Solved – Extrapolation v. Interpolation

extrapolationinterpolationterminology

What is the difference between extrapolation and interpolation, and what is the most precise way of using these terms?

For example, I have seen a statement in a paper using interpolation as:

"The procedure interpolates the shape of the estimated function between the bin points"

A sentence that uses both extrapolation and interpolation is, for example:

The previous step where we extrapolated the interpolated function using the Kernel method to the left and right temperature tails.

Can someone provide a clear and easy way to distinguish them and guide how to use these terms correctly with an example?

Best Answer

To add a visual explanation to this: let's consider a few points that you plan to model.
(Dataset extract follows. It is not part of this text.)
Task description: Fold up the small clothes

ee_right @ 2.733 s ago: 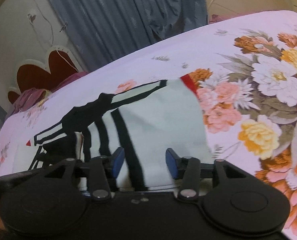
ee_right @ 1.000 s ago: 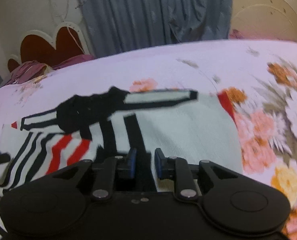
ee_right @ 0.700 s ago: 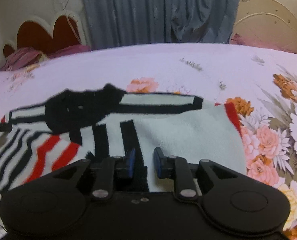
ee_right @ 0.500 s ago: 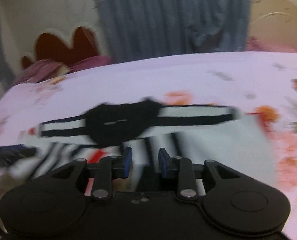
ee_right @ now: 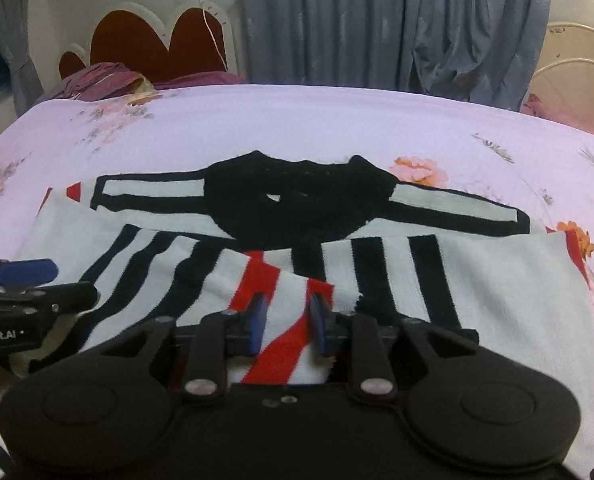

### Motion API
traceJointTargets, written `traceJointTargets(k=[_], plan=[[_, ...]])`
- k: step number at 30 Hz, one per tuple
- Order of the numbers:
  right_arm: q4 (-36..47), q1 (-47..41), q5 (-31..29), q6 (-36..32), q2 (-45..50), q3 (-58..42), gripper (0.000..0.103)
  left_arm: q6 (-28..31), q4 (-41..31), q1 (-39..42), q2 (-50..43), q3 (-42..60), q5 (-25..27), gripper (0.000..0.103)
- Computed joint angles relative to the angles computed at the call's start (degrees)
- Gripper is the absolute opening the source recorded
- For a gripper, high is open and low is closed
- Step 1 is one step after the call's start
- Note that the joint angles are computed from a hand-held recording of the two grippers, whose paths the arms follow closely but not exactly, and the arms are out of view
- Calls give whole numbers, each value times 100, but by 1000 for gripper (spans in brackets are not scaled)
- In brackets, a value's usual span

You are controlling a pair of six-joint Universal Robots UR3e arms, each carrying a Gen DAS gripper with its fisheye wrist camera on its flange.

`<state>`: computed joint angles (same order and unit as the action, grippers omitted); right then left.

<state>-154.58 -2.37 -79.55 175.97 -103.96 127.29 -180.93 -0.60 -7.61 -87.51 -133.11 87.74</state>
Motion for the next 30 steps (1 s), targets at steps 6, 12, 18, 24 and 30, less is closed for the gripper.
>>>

enter image description here

They look like they could be described well with a straight line, so you fit a linear regression to them:

enter image description here

This regression line lets you both interpolate (generate expected values in between your data points) and extrapolate (generate expected values outside the range of your data points). I've highlighted the extrapolation in red and the biggest region of interpolation in blue. To be clear, even the tiny regions between the points are interpolated, but I'm only highlighting the big one here.

enter image description here

Why is extrapolation generally more of a concern? Because you're usually much less certain about the shape of the relationship outside the range of your data. Consider what might happen when you collect a few more data points (hollow circles):

enter image description here

It turns out that the relationship was not captured well with your hypothesized relationship after all. The predictions in the extrapolated region are way off. Even if you had guessed the precise function that describes this nonlinear relationship correctly, your data did not extend over enough of a range for you to capture the nonlinearity well, so you may still have been pretty far off. Note that this is a problem not just for linear regression, but for any relationship at all - this is why extrapolation is considered dangerous.

Predictions in the interpolated region are also incorrect because of the lack of nonlinearity in the fit, but their prediction error is much lower. There's no guarantee that you won't have an unexpected relationship in between your points (i.e. the region of interpolation), but it's generally less likely.


I will add that extrapolation is not always a terrible idea - if you extrapolate a tiny bit outside the range of your data, you're probably not going to be very wrong (though it is possible!). Ancients who had no good scientific model of the world would not have been far wrong if they forecast that the sun would rise again the next day and the day after that (though one day far into the future, even this will fail).

And sometimes, extrapolation can even be informative - for example, simple short-term extrapolations of the exponential increase in atmospheric CO$_2$ have been reasonably accurate over the past few decades. If you were a student who didn't have scientific expertise but wanted a rough, short-term forecast, this would have given you fairly reasonable results. But the farther away from your data you extrapolate, the more likely your prediction is likely to fail, and fail disastrously, as described very nicely in this great thread: What is wrong with extrapolation? (thanks to @J.M.isnotastatistician for reminding me of that).

Edit based on comments: whether interpolating or extrapolating, it's always best to have some theory to ground expectations. If theory-free modelling must be done, the risk from interpolation is usually less than that from extrapolation. That said, as the gap between data points increases in magnitude, interpolation also becomes more and more fraught with risk.